Rice grain quality is a multifarious attribute mainly governed by multiple nutritional factors. Grain protein is the central component of rice grain nutrition dominantly affecting eating–cooking qualities. Grain protein content is quantitatively influenced by its protein fractions. Genetic quantification of five protein fractions—albumins, globulins, prolamins, glutelin, and grain protein content—were evaluated by exploiting two BC₃F₂ mapping populations, derived from Kongyu131/TKM9 (population-I) and Kongyu131/Bg94-1 (population-II), which were grown in a single environment. Correlation studies among protein fractions and grain protein content were thoroughly investigated. A genetic linkage map was developed by using 146 single sequence repeat (SSR) markers in population-I and 167 markers in population-II. In total, 40 QTLs were delineated for five traits in both populations. Approximately 22 QTLs were dissected in population-I, derived from Kongyu131/TKM9, seven QTLs for albumin content, four QTLs for globulin content, three QTLs for prolamin content, four QTLs for glutelin content, and four QTLs for grain protein content. In total, 18 QTLs were detected in population-II, derived from Kongyu131/Bg94-1, five QTLs for albumin content, three QTLs for globulin content, four QTLs for prolamin content, two QTLs for glutelin content, and four QTLs for grain protein content.
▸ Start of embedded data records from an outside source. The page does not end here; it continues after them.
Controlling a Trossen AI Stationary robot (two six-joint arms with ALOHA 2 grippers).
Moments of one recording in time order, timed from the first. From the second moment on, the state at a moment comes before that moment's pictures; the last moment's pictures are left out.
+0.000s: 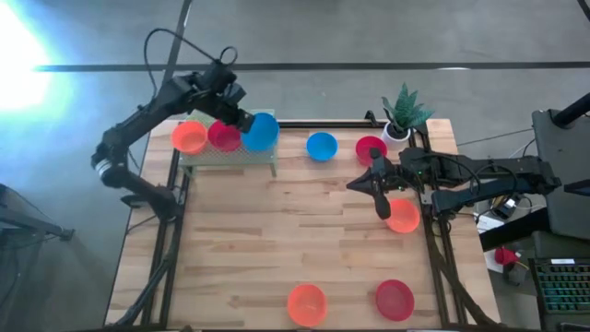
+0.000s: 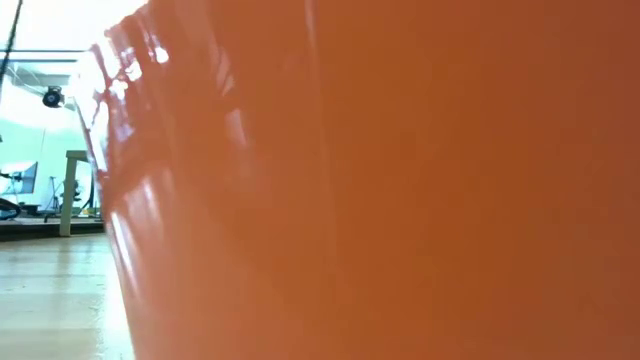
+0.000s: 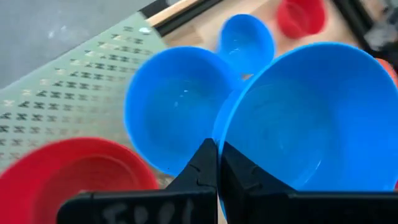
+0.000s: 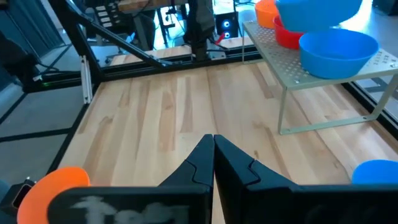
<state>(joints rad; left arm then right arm) 0.75 1.43 1.58 -1.10 0.22 -0.26 0.01 0.92 0.85 -0.29 -0.02 0.18</state>
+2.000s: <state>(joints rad) 0.77 1.53 1.66 -1.07 0.11 -0.21 0.01 0.92 0.85 -0.27 -0.02 0.13</state>
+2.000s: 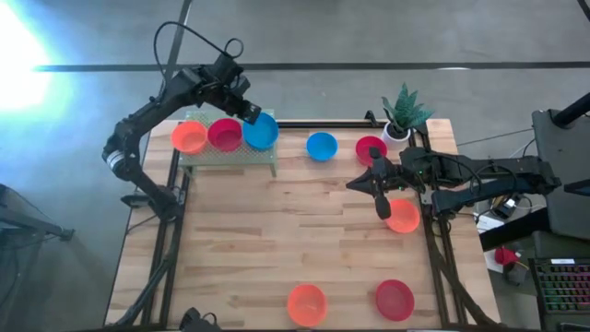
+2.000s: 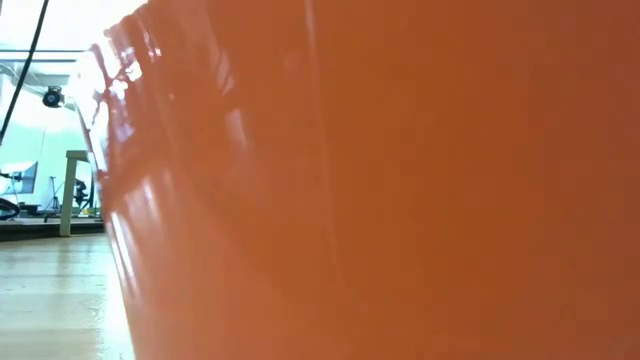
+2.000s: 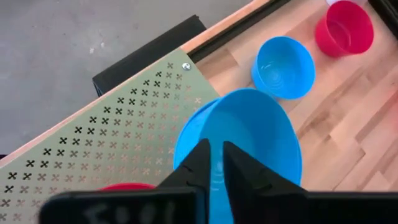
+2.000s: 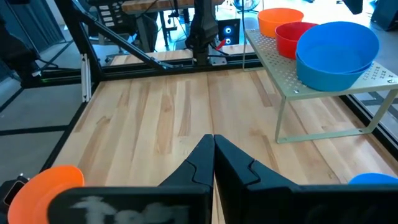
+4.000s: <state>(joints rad) 0.17 1.02 1.31 -0.83 -0.21 -0.25 -0.30 1.14 0.85 -0.69 0.25 0.92</state>
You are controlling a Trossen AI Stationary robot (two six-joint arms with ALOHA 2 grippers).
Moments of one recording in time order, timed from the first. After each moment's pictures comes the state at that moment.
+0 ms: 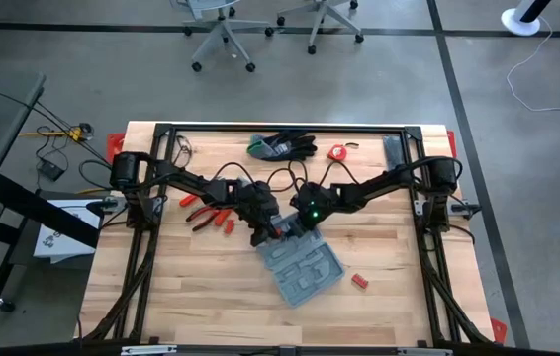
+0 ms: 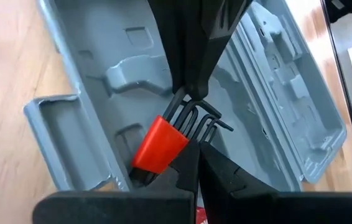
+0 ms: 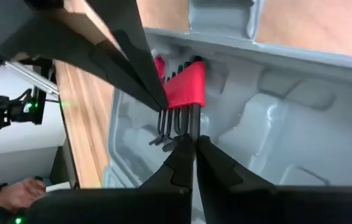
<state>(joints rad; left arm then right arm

Three QTLs, qAlb7.1, Alb7.2, and qGPC7.2, derived from population-II (Kongyu131/Bg94-1) for albumin and grain protein content were successfully validated in the near isogenic line (NIL) populations. The localized chromosomal locus of the validated QTLs could be helpful for fine mapping via map-based cloning to discover underlying candidate genes. The functional insights of the underlying candidate gene would furnish novel perceptivity for the foundation of rice grain protein content and trigger the development of nutritionally important rice cultivars by combining marker-assisted selection (MAS) breeding.

稻米品质是一个复杂的属性，主要受多种营养因素的影响。谷物蛋白质是大米谷物营养的核心成分，主要影响食用烹饪品质。谷物蛋白质含量在数量上受其蛋白质组分的影响。通过利用两个 BC ₃ F ₂作图群体（源自 Kongyu131/TKM9（群体 I）和 Kongyu131/Bg94-1（群体-II），在单一环境中生长。对蛋白质组分和谷物蛋白质含量之间的相关性研究进行了深入研究。利用群体 I 中的 146 个单序列重复 (SSR) 标记和群体 II 中的 167 个标记绘制了遗传连锁图谱。两个种群的五个性状总共有 40 个 QTL。在群体 I 中分析了大约 22 个 QTL，源自 Kongyu131/TKM9，其中 7 个用于白蛋白含量的 QTL、4 个用于球蛋白含量的 QTL、3 个用于谷醇溶蛋白含量的 QTL、4 个用于谷蛋白含量的 QTL 和 4 个用于谷物蛋白含量的 QTL。群体II中总共检测到18个QTL，来自Kongyu131/Bg94-1，其中白蛋白含量QTL 5个，球蛋白含量QTL 3个，谷醇溶蛋白含量QTL 4个，谷蛋白含量QTL 2个，谷物蛋白含量QTL 4个。内容。来自群体II (Kongyu131/Bg94-1)的白蛋白和谷物蛋白含量的三个QTL，qAlb7.1、Alb7.2和qGPC7.2在近等基因系(NIL)群体中被成功验证。经验证的 QTL 的局部染色体位点有助于通过基于图谱的克隆进行精细定位，以发现潜在的候选基因。潜在候选基因的功能见解将为水稻籽粒蛋白质含量的基础提供新的认识，并通过结合标记辅助选择（MAS）育种触发营养重要的水稻品种的开发。